What you are asked to do:
The records below need to come back exactly as they are, pictures omitted.

Stored dataset items

────────────────────────────────────────

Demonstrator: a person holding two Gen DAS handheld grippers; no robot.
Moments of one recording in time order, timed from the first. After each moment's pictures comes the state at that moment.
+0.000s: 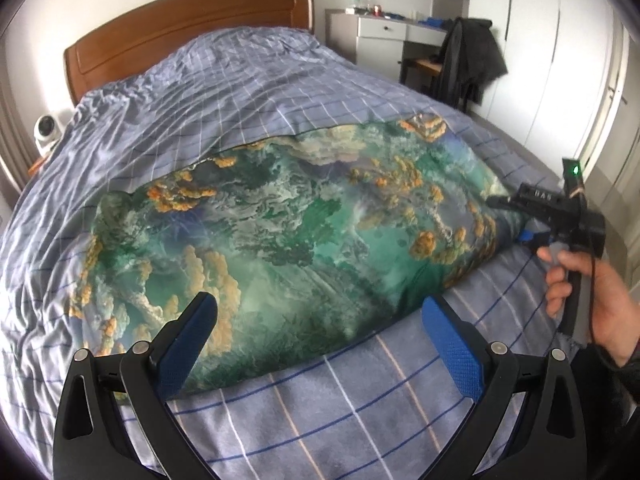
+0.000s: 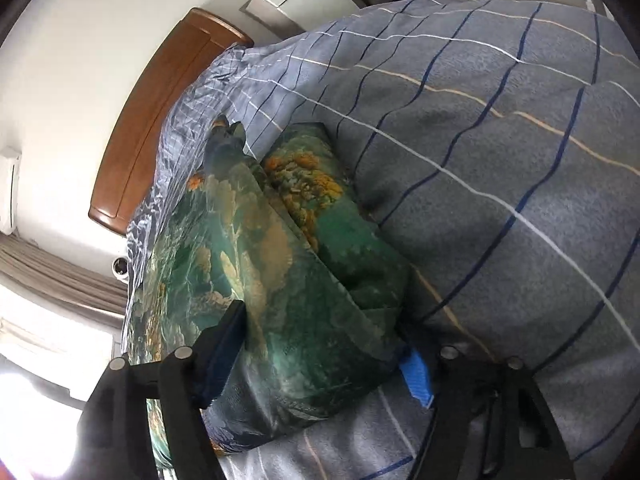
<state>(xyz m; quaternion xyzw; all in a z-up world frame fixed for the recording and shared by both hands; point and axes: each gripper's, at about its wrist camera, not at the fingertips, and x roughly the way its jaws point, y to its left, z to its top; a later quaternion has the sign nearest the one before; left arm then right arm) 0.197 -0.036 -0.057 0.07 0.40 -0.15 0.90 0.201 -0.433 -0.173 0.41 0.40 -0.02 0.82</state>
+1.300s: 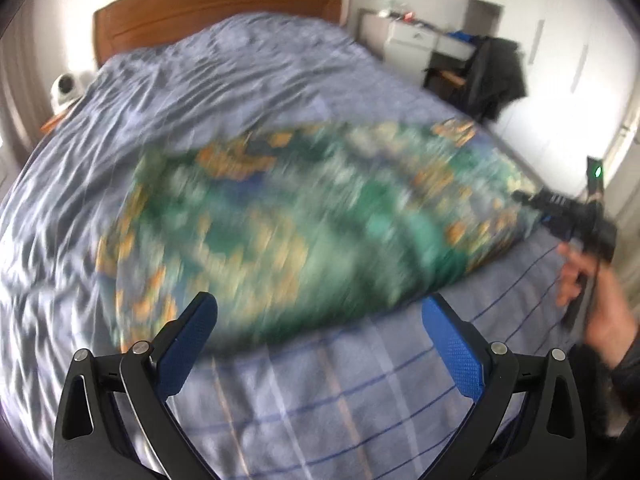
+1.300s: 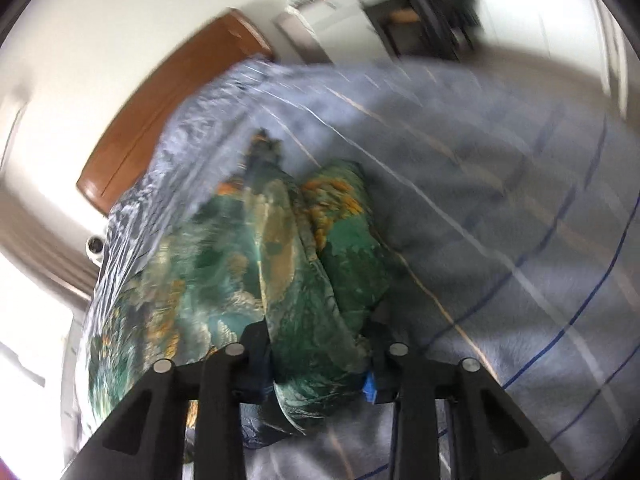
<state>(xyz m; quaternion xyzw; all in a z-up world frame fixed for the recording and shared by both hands) 0.195 0.020 -0.035 0.02 0.42 -0.15 0.90 0.210 -0.398 -0.113 0.29 0.37 -0.04 0.88</state>
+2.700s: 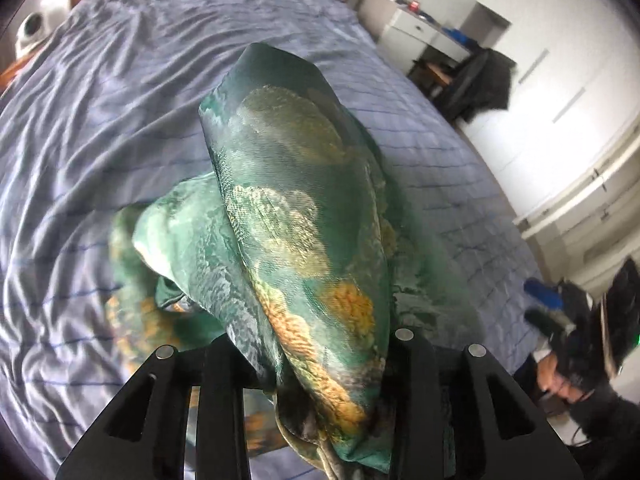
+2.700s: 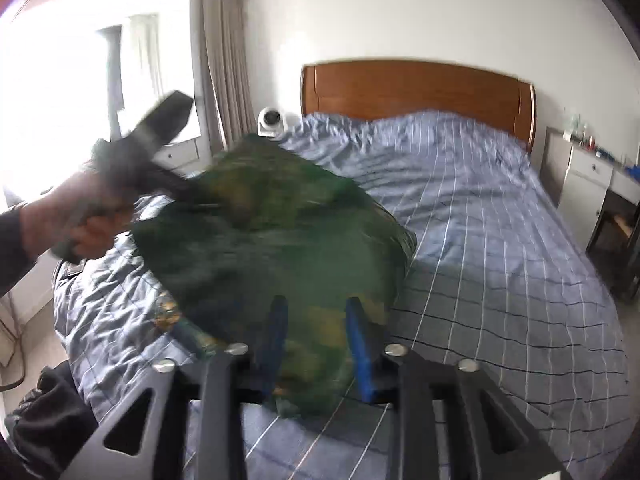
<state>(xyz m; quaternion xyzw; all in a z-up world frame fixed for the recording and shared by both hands) 0.334 0.141 -0.025 -0.08 0.51 -0.20 0.83 0.189 -0.170 0.012 -0.06 0.30 0.28 0.91</state>
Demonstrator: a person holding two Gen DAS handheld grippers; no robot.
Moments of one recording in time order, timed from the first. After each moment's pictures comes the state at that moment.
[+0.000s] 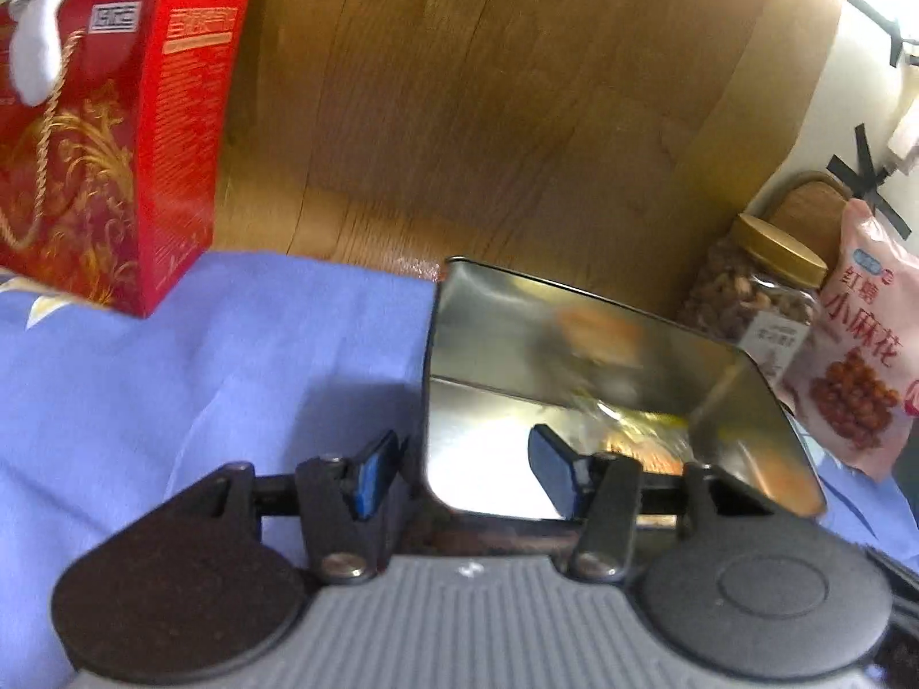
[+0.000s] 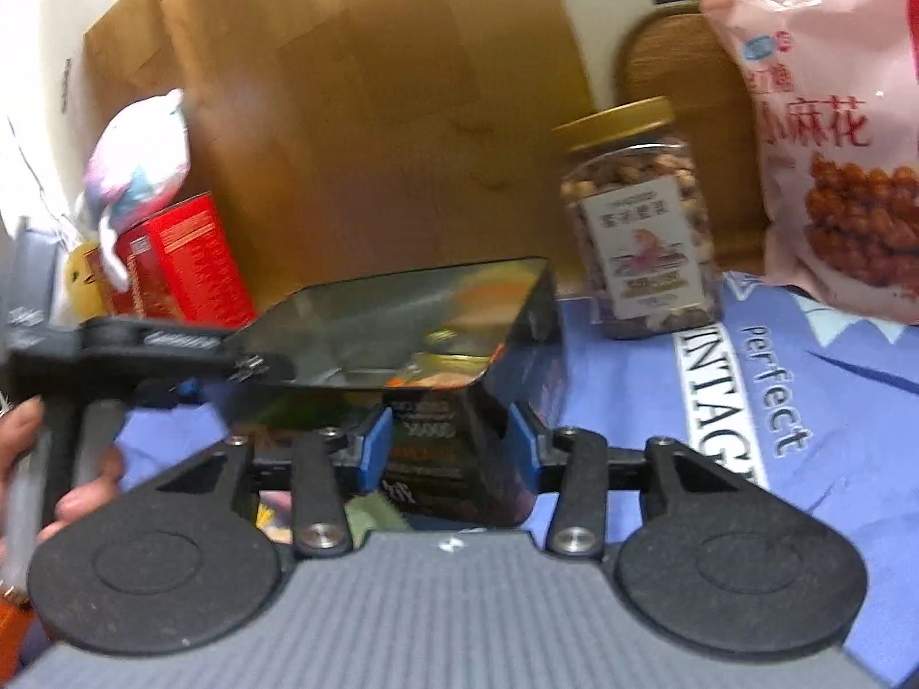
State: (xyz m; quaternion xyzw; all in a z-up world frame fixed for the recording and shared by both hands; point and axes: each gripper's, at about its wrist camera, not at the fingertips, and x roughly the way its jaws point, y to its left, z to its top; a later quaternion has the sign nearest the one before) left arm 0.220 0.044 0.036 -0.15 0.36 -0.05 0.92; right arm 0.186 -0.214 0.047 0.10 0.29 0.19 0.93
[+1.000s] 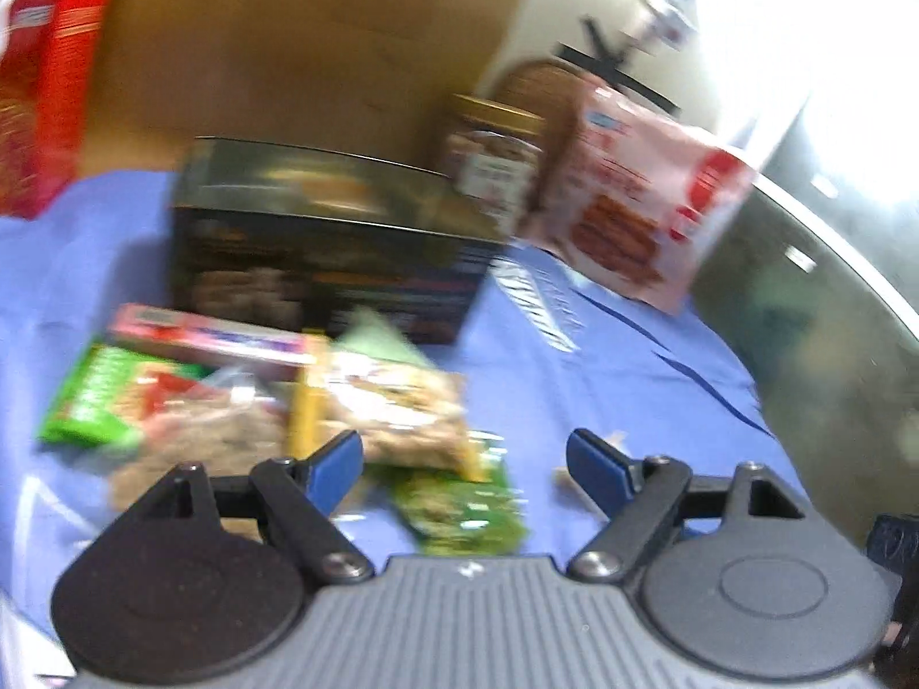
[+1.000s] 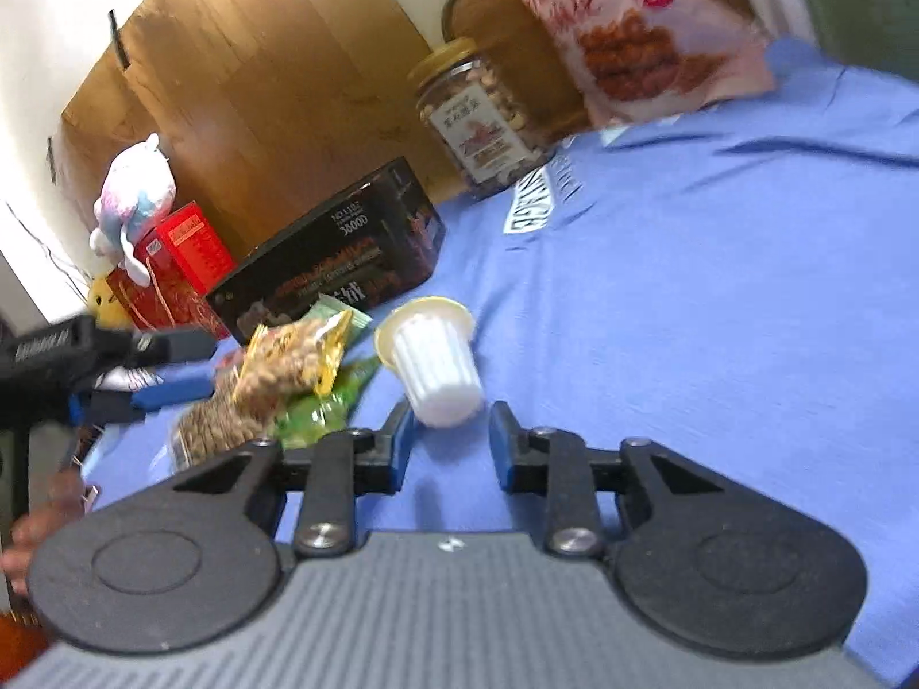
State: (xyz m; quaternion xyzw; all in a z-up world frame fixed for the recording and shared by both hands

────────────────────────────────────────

Answer for the task:
Demonstrator: a person holding two Gen DAS handheld grippers; no robot.
Moments of one recording in time order, timed from the first. After each moment's pictures comes the state at that moment.
+0.000s: 
+0.000s: 
<state>(xyz m; quaternion xyzw; all in a z-up world frame fixed for the recording and shared by both hands; point and axes: each gripper's, at about its wrist camera, not at the fingertips, and x roughly the way its jaws point, y to its left, z to its top; a later quaternion has the sign nearest the one before; left arm then right arm) 0.197 -0.036 -0.057 0.07 0.40 -0.15 0.90 0.201 -0.433 -0.173 0.41 0.40 -0.02 0.82</state>
+1.300s: 
+1.300s: 
<state>(xyz m; quaternion xyzw; all in a z-up world frame fixed for the recording and shared by both hands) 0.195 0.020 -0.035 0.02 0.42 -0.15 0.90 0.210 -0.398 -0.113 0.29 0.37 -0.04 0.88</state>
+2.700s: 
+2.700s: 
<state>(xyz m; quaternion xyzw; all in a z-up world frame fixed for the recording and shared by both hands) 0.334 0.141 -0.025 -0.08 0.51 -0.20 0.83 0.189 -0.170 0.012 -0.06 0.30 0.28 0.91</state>
Demonstrator: a person holding two Gen DAS handheld grippers; no robot.
Moments of one recording in time order, timed from the first. After each moment's pictures comes the state at that moment.
[+0.000s] 
[+0.000s] 
State: (xyz m; quaternion xyzw; all in a z-up world frame fixed for the recording and shared by both hands; point and axes: each gripper's, at about its wrist camera, not at the fingertips, and x roughly the way its jaws point, y to its left, z to its top; a later quaternion has the sign nearest the one before) left arm 0.220 0.044 0.036 -0.15 0.36 -0.05 0.92; right arm 0.186 -0.214 0.047 0.10 0.29 0.19 0.93
[+1.000s] 
[+1.000s] 
State: (xyz m; quaternion xyzw; all in a z-up world frame fixed for the recording and shared by both hands

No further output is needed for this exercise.